**Description of the task**:
For the records that follow, say how many lines have the word "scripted" in them. Write the number and nothing more.

**Raw data**:
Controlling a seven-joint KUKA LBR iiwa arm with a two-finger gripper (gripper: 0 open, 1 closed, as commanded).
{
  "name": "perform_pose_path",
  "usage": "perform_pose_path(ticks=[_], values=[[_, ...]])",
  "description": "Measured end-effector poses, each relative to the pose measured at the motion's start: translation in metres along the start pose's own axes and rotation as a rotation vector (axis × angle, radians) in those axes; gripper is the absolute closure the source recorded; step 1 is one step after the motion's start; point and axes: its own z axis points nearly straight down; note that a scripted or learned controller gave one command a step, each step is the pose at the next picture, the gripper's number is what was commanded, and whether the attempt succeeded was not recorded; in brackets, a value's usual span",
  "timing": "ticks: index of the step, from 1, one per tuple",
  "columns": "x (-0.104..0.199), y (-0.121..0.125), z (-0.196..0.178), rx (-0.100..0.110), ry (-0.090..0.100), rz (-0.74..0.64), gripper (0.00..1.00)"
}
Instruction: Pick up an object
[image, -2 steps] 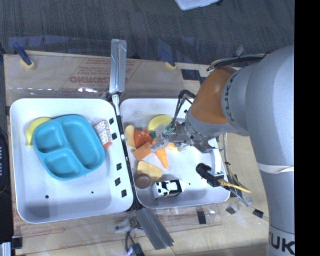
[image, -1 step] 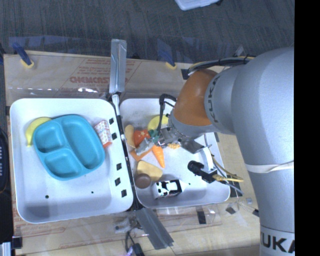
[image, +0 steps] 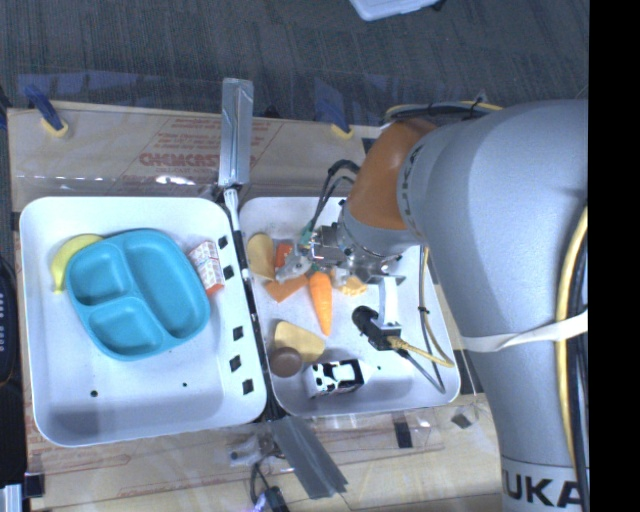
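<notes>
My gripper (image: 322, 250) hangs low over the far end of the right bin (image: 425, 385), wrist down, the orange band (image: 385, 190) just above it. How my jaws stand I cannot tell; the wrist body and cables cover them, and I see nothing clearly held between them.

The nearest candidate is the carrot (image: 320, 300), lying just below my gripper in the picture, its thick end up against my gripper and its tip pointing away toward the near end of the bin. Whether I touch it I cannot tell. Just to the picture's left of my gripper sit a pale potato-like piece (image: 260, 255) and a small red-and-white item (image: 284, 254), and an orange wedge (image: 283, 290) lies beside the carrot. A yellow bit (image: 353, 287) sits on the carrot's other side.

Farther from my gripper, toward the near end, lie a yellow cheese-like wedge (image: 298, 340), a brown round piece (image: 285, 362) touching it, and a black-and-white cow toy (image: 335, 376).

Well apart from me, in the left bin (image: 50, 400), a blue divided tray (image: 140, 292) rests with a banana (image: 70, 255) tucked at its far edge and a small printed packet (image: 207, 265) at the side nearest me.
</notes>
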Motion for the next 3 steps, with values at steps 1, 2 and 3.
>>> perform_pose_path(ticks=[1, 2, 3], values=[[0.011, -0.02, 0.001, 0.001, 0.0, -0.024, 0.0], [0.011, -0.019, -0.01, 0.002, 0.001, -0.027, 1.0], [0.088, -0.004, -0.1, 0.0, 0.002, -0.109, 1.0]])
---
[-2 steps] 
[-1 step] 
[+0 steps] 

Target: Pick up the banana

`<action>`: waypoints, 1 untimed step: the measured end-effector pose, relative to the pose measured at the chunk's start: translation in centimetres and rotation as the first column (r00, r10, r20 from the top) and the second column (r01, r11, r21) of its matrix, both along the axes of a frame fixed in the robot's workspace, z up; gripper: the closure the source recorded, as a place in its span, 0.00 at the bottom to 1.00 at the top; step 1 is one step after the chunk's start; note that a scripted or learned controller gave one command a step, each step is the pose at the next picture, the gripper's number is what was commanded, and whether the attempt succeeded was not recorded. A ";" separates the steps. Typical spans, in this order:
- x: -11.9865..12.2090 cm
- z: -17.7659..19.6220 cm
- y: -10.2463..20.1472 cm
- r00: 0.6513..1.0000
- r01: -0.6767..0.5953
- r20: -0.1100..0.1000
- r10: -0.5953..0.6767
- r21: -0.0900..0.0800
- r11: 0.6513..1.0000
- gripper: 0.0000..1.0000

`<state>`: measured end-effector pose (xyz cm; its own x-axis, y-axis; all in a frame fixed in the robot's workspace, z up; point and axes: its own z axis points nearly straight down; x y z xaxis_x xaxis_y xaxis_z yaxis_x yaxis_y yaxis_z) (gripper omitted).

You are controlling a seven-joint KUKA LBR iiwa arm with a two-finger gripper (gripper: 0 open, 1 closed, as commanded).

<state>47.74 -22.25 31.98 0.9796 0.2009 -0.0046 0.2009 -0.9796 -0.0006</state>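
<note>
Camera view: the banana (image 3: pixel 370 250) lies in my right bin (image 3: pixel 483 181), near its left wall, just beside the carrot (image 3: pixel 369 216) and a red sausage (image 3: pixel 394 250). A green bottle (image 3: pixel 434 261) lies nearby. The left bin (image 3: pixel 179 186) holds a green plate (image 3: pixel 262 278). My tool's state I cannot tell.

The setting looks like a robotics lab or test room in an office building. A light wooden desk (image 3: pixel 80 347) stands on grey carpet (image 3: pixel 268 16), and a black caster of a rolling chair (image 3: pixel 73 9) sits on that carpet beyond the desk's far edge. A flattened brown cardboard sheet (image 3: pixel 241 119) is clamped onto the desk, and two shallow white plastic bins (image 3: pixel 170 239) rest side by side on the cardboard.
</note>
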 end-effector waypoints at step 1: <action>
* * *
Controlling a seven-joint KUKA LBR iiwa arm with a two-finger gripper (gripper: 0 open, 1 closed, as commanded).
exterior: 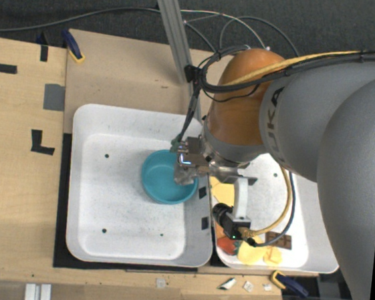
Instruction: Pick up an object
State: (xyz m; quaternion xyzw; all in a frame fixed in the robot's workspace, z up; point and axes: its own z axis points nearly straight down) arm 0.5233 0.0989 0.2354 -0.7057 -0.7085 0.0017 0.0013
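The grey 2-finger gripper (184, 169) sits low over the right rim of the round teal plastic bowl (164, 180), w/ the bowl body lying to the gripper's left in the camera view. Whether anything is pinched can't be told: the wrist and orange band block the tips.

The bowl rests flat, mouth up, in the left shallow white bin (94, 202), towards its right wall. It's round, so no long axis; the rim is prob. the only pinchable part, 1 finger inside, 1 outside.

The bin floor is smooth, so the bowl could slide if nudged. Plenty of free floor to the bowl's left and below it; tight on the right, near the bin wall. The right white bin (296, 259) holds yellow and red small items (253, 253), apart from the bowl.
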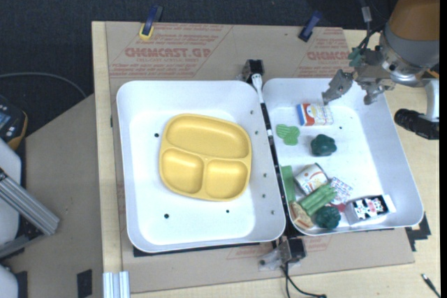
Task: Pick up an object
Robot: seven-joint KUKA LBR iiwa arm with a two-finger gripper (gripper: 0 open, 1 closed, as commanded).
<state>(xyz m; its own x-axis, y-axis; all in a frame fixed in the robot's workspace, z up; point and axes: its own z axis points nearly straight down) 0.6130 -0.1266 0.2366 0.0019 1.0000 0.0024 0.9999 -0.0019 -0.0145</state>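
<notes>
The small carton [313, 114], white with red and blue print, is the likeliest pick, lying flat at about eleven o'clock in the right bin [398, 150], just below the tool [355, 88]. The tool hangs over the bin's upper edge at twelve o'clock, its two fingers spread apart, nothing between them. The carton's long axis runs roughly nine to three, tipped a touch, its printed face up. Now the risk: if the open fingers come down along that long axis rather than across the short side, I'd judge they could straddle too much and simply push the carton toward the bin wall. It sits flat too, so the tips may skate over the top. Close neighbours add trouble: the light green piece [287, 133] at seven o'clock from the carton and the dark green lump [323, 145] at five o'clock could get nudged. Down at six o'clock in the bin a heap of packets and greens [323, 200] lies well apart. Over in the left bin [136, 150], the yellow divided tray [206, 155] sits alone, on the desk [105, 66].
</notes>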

**Exercise response**:
2